I’ve not played it yet, so I’ve no opinion the the game itself. But I am very amused to see that as always with a large game release, the armchair architects are wondering why Bethesda has continued to use their in-house engine instead of something “off the shelf,” like Unreal.

This phenomenon isn’t restricted to games, either! I don’t have a ton of game dev experience specifically, but I do have a lot of experience with complex multi-year software projects, and every time one of those wraps up, there’s always someone that looks and what got built and asks “well, why didn’t you just use this other thing”

And reader, every time, every single time, over the last two decades, the answer was always “because that didn’t exist yet when we started.”

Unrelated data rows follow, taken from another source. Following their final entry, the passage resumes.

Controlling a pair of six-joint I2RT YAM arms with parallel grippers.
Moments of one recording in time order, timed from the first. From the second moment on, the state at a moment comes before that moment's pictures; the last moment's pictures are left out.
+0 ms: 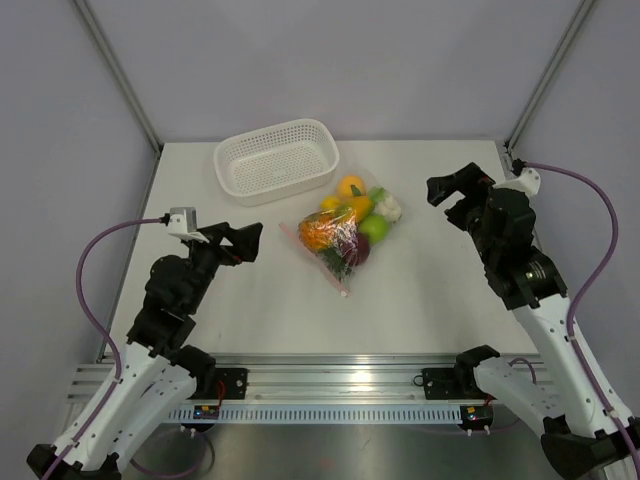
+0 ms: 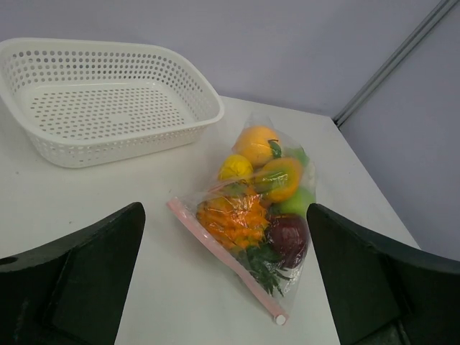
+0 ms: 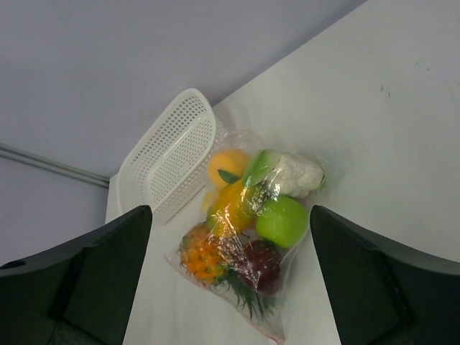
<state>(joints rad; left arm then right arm) -0.46 0.52 0.57 -0.02 -0.12 -0.44 0.34 0.89 1.09 -0.44 0.28 0.75</state>
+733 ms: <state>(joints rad) -0.46 0.57 0.57 -0.02 -0.12 -0.45 0.34 0.77 0.68 -0.20 0.10 0.89</state>
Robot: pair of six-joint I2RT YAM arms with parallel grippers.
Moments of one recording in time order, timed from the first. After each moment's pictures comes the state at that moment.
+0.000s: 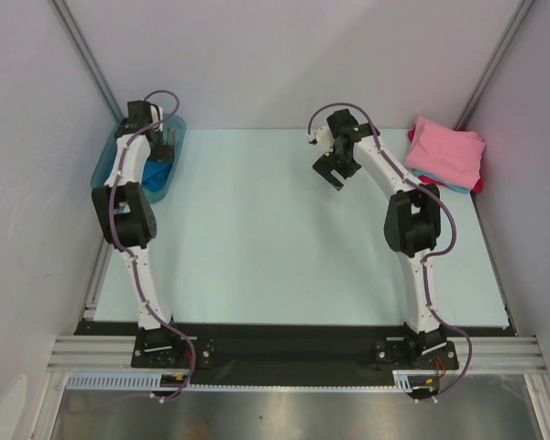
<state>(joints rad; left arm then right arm) 0.15 2.30 2.14 -0.71 -0.15 0.17 0.35 2.28 2.15 -0.99 0.13 -0.51</state>
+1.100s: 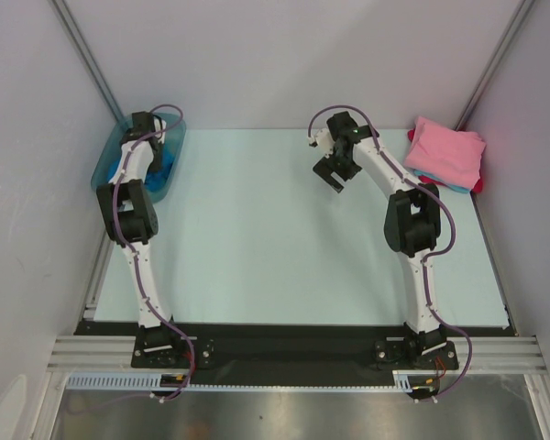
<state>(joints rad) 0.17 2.41 2.14 -0.68 -0.22 0.26 0.35 2.28 2.12 -0.97 0.13 -0.51</state>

Something that’s very hard to appreciate from the outside is how long these projects actually take. No matter how long you think something took, there was a document, or a powerpoint deck, or a whiteboard diagram, that had all the major decisions written down years before you thought they started.

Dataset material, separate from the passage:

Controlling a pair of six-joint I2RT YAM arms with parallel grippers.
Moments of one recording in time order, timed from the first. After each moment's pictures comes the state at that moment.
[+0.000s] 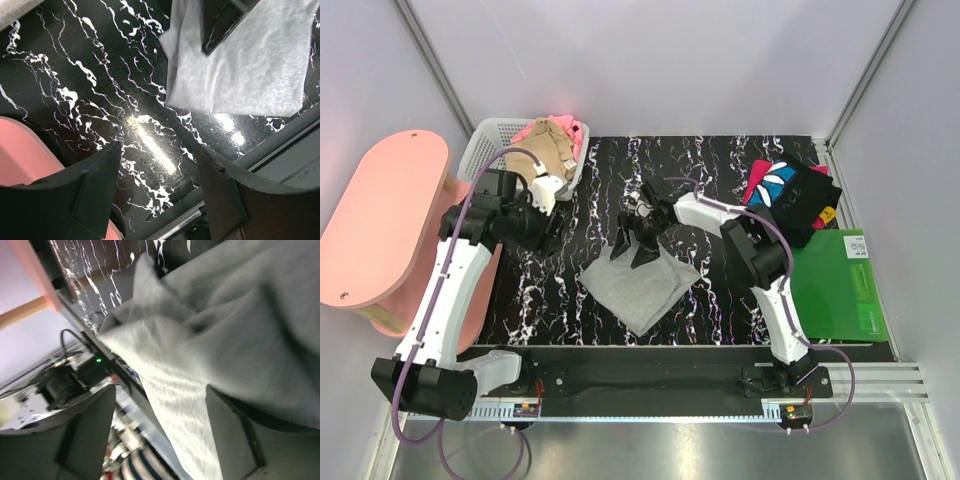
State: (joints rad) left arm -0.15 1.16 1.29 -1.06 0.34 0.37; right arm 0.62 2.31 1.70 -0.54 -0.81 0.66
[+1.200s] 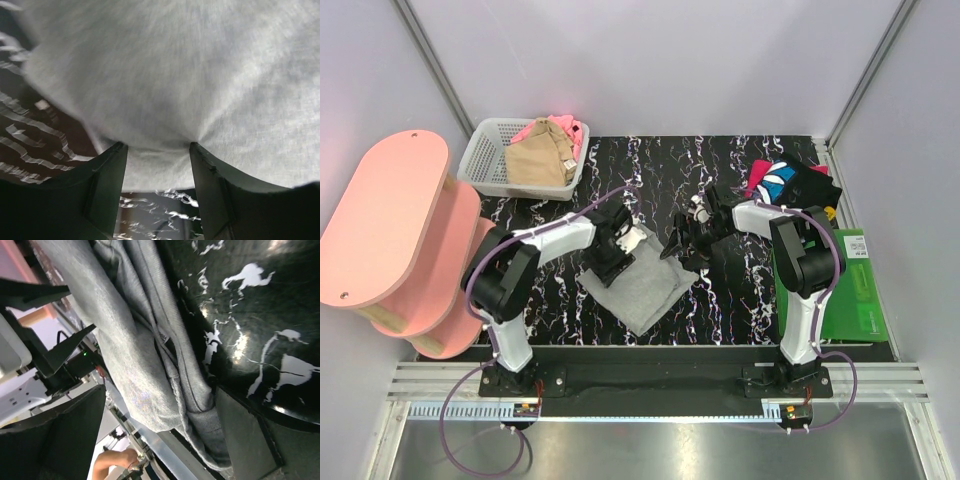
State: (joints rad) left arm -0.58 1.79 1.16 -0.76 0.08 0.29; right arm 0.34 2.00 1.23 -0.48 -0.78 0.49
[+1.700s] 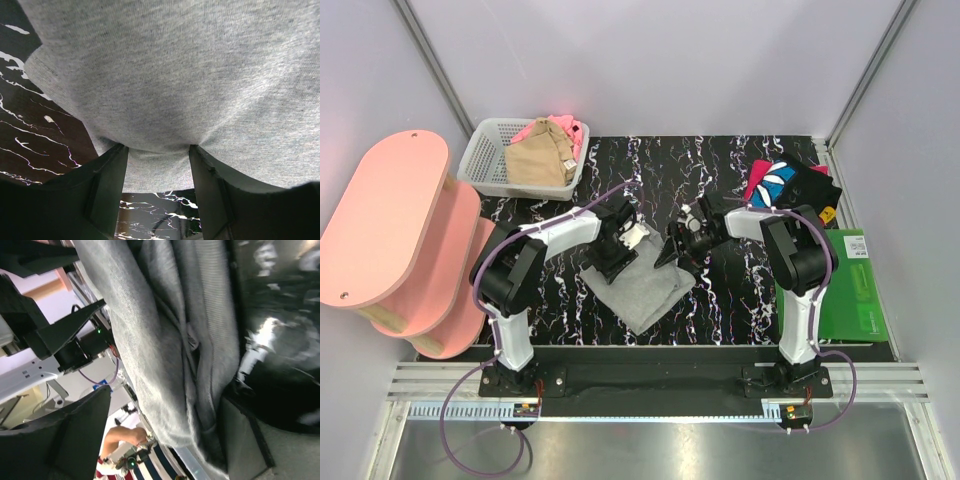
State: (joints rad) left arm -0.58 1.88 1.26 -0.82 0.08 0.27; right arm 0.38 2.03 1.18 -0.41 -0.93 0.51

Not only that, but time and success have a way of obscuring the risk profile from the start of a project. Any large software project, whatever the domain or genre, is a risky proposition, and the way to get it off the ground is to de-risk it as much as possible. Moving to new 3rd party technology is about as risky a choice as you can make, and you do that as carefully and rarely as possible.

I don’t have any insight into either Unreal or Betheda’s engine, but look. You’re starting a project that’s going to effectively be the company’s only game in years. Do you a) use your in-house system that everyone already knows that you know for a fact will be able to do what you need, or b) roll the dice on a stack of 3rd party technology. I mean, there are no sure things in life, but from a risk reduction perspective, that’s as close to a no-brainer as it gets.

At this point, it’s worth publishing my old guideline for when to take after-the-fact questions seriously:

• “Why didn’t you use technology X?”—serious person, has thought about the tradeoffs and is curious to know what let you to make the choices you did.
• “Why didn’t you JUST use technology X?”—fundamentally unserious person, has no concept of effort, tradeoffs, design.

Like, buddy, I if I could ”just” do that, I’d have done it. Maybe there were some considerations you aren’t aware of, and probably aren’t any of your business?

Thus what I part-jokingly call Helman’s Third Law: “no question that contains the word `just’ deserves consideration.”